Breaking the Total Variance Barrier: Sharp Sample Complexity for Linear Heteroscedastic Bandits with Fixed Action Set

Recent years have witnessed increasing interests in tackling heteroscedastic noise in bandits and reinforcement learning . In these works, the cumulative variance of the noise $\Lambda = \sum_{t=1}^T \sigma_t^2$, where $\sigma_t^2$ is the variance of the noise at round $t$, has been used to characterize the statistical complexity of the problem, yielding simple regret bounds of order $\tilde{\mathcal O}(d \sqrt{\Lambda / T^2})$ for linear bandits with heteroscedastic noise . However, with a closer look, $\Lambda$ remains the same order even if the noise is close to zero at half of the rounds, which indicates that the $\Lambda$-dependence is not optimal.

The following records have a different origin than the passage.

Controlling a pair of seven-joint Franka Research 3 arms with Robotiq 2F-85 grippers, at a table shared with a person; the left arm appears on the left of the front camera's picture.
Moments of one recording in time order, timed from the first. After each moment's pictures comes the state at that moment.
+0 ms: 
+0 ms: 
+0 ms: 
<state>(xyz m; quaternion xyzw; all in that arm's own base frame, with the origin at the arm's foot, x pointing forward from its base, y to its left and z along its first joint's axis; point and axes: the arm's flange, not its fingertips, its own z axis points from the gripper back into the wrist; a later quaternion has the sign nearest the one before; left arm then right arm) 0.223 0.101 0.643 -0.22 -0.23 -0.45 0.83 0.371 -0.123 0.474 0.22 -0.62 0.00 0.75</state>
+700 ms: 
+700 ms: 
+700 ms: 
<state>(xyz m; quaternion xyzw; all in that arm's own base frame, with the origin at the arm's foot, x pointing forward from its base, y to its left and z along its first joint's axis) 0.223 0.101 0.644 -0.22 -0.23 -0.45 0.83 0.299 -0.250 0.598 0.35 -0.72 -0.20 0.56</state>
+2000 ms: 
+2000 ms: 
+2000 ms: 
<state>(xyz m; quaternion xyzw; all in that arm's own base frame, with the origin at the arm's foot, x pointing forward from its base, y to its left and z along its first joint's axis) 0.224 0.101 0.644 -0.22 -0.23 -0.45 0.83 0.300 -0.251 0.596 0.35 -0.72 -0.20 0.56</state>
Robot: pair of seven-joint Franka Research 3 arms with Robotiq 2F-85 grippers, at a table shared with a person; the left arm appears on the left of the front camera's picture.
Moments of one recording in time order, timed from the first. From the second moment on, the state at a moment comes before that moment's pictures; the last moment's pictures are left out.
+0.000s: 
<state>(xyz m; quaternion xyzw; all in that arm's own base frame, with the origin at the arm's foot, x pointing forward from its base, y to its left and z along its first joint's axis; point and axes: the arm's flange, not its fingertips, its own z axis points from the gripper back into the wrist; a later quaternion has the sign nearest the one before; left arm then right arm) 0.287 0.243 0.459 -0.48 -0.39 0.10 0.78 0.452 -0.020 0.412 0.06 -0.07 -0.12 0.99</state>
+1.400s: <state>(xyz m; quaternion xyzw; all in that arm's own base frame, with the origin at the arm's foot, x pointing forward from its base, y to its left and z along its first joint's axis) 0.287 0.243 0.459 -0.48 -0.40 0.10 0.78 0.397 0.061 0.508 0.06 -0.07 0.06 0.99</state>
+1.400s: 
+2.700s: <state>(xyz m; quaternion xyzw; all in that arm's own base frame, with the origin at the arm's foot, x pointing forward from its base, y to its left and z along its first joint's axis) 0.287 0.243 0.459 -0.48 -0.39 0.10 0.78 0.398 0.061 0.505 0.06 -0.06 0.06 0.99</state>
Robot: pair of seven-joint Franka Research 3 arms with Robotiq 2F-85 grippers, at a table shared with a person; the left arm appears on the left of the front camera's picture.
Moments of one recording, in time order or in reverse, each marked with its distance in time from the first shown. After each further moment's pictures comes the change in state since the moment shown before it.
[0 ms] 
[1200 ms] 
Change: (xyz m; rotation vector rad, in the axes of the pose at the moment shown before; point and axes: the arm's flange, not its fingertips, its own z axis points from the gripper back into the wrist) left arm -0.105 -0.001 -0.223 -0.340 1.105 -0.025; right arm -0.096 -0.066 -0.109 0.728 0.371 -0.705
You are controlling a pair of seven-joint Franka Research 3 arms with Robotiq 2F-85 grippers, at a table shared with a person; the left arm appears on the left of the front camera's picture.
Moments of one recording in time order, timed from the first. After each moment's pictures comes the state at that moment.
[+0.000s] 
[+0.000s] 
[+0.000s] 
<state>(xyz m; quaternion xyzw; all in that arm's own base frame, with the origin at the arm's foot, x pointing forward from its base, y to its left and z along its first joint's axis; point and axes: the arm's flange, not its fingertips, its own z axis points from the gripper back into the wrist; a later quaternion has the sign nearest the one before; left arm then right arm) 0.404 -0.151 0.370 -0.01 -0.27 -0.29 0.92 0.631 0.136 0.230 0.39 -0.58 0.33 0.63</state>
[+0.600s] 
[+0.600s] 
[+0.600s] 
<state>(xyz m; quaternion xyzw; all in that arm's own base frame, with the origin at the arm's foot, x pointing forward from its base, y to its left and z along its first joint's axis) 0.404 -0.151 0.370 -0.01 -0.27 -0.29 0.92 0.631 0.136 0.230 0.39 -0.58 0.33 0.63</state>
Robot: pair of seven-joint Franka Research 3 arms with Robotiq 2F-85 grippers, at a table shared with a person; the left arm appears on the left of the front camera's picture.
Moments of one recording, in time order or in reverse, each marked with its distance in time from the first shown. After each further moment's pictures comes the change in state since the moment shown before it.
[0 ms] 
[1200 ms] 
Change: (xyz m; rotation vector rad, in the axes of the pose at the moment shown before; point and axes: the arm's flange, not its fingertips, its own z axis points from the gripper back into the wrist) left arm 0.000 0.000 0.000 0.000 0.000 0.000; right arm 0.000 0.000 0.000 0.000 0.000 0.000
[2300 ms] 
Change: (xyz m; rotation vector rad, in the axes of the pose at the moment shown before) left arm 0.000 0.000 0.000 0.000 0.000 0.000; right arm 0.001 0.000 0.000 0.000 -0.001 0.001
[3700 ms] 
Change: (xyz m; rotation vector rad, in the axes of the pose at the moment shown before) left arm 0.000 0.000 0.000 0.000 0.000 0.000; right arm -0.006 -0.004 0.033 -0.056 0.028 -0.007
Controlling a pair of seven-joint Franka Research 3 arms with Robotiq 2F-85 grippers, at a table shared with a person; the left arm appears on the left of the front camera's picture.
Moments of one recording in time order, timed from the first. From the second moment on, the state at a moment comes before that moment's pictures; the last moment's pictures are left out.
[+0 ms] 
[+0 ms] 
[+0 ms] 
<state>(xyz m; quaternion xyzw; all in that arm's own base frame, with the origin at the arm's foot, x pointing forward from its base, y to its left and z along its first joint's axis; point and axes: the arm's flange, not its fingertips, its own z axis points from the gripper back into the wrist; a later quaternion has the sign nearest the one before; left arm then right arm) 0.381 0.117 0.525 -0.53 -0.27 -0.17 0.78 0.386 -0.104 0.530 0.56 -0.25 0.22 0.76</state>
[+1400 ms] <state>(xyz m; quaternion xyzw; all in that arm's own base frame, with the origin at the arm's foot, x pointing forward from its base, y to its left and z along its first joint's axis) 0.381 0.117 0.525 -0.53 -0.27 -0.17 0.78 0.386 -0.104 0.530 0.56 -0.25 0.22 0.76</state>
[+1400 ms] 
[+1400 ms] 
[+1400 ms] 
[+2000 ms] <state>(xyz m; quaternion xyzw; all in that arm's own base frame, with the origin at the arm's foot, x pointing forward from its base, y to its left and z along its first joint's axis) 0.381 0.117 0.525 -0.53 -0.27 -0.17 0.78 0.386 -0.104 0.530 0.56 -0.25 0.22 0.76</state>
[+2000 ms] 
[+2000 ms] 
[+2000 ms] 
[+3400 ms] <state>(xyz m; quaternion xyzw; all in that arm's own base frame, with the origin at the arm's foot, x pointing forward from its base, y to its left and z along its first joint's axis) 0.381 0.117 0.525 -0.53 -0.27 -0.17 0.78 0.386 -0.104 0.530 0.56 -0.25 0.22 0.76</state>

In this paper, we revisit the linear bandit problem with heteroscedastic noise. We consider the setting where the action set is fixed throughout the learning process. We propose a novel variance-adaptive algorithm VAEE (Variance-Aware Exploration with Elimination) for large action set, which actively explores actions that maximizes the information gain among a candidate set of actions that are not eliminated. With the active-exploration strategy, we show that VAEE achieves a simple regret with a nearly harmonic-mean dependent rate, i.e. $\tilde{\mathcal O}\Big(d\Big[\sum_{t = 1}^T \frac{1}{\sigma_t^2} - \sum_{i = 1}^{\tilde{O}(d)} \frac{1}{[\sigma^{(i)}]^2} \Big]^{-\frac{1}{2}}\Big)$ where $d$ is the dimension of the feature space and $\sigma^{(i)}$ is the $i$-th smallest variance among $\\{\sigma_t\\}_{t=1}^T$. For finitely many actions, we propose a variance-aware variant of G-optimal design based exploration, which achieves a $\tilde {\mathcal O}$ $\bigg(\sqrt{d \log |\mathcal A| }\Big[ \sum\_{t = 1}\^T \frac{1}{\sigma\_t\^2}- \sum\_{i = 1}^{\tilde{O}(d)} \frac{1}{[\sigma^{(i)}]^2} \Big]^{-\frac{1}{2}}\bigg)$ simple regret bound. We also establish a nearly matching lower bound for the fixed action set setting indicating that harmonic-mean dependent rate is unavoidable. To the best of our knowledge, this is the first work that breaks the $\sqrt{\Lambda}$ barrier for linear bandits with heteroscedastic noise.